Vincenzo Demetz

Medal record

Men's cross-country skiing

World Championships

= Vincenzo Demetz =

Italian skier

Vincenzo Demetz (10 September 1911 - 24 November 1990), named also Zenz de Tita d'Odl, was an Italian cross-country skier who competed in the 1930s.

At the 1936 Winter Olympics he was a member of the Italian relay team which finished fourth in the 4x10 km relay competition. In the 18 km event he finished 13th and in the 50 km competition he finished 19th. He won two bronze medals in the 1937 FIS Nordic World Ski Championships in the 50 km and the 4 x 10 km.

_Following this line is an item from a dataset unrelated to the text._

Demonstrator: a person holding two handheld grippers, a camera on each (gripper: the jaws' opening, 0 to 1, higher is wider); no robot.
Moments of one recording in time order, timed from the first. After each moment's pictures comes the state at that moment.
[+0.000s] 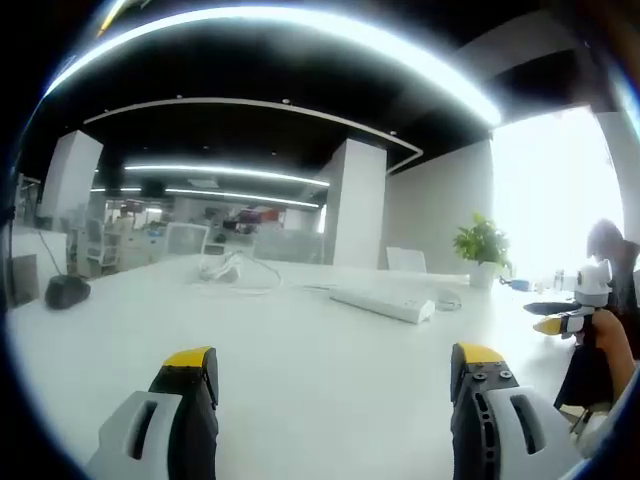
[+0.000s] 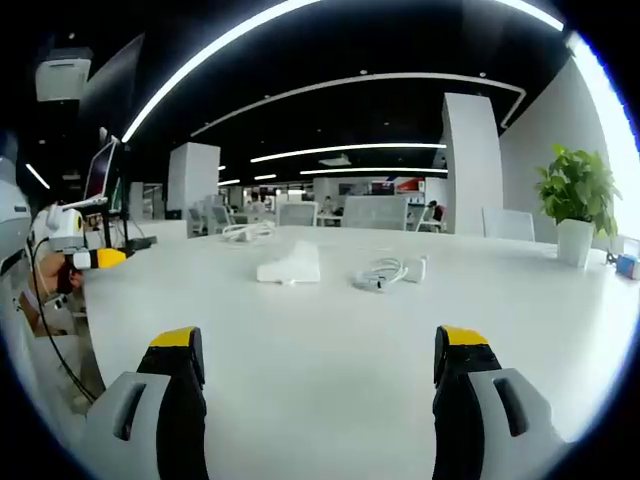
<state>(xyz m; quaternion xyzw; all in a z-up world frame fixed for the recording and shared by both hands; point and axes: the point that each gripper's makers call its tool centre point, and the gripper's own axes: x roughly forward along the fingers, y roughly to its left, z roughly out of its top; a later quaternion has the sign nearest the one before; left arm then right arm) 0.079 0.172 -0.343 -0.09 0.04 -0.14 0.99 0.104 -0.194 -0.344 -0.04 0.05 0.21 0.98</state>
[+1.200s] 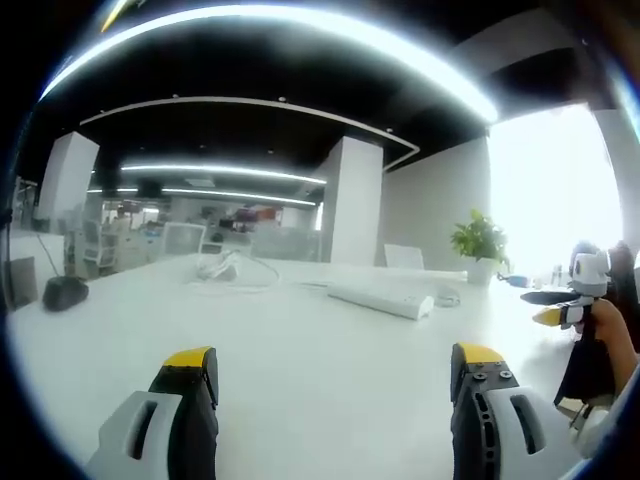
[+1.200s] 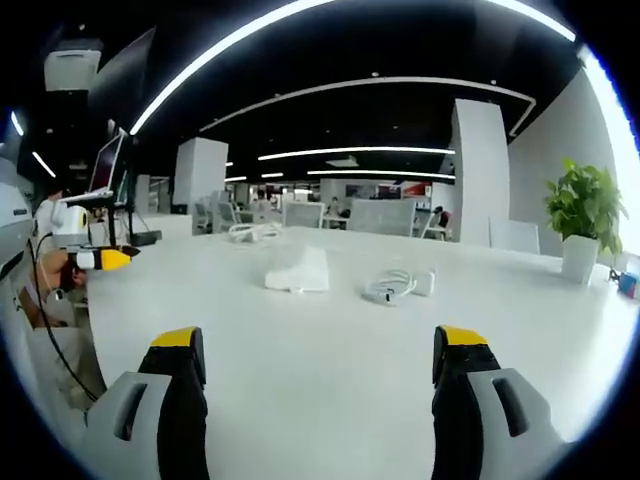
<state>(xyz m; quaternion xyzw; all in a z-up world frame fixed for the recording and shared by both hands) 0.081 0.172 -0.346 -0.09 0.04 -0.14 0.98 0.106 -0.180 -0.330 -0.06 0.04 0.22 0.97</state>
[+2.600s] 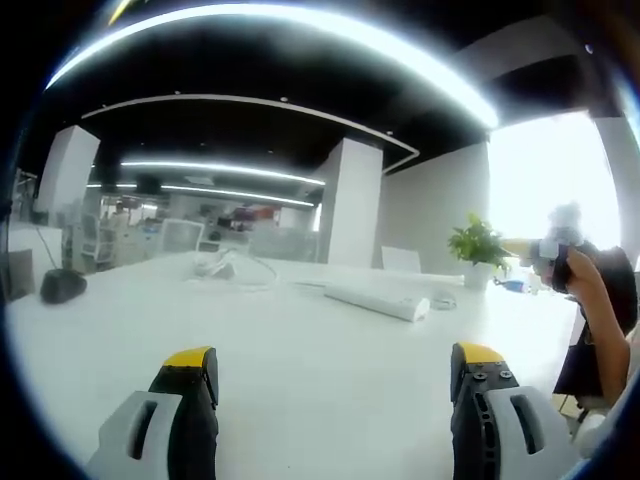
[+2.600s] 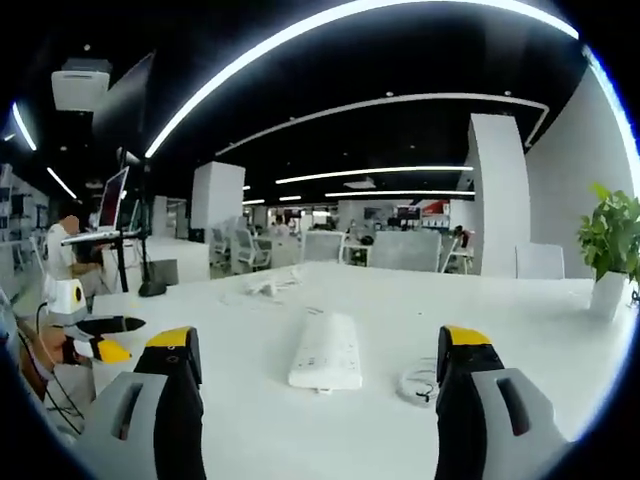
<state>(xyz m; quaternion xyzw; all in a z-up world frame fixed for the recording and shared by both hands) 0.078 0.171 -0.347 -0.10 0.04 -0.15 0.98 0.163 -0.111 -0.236 -0.04 0.00 0.27 0.96</state>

Further notable results were:
- 1935: 1st, Italian men's championships of cross-country skiing, 18 km
- 1936:
  - 2nd, Italian men's championships of cross-country skiing, 18 km
  - 3rd, Italian men's championships of cross-country skiing, 36 km
- 1938:
  - 2nd, Italian men's championships of cross-country skiing, 50 km
  - 3rd, Italian men's championships of cross-country skiing, 18 km
- 1951: 2nd, Italian men's championships of cross-country skiing, 50 km

Demetz was born and died in Santa Cristina Gherdëina. He was the grandfather of Michela Ponza.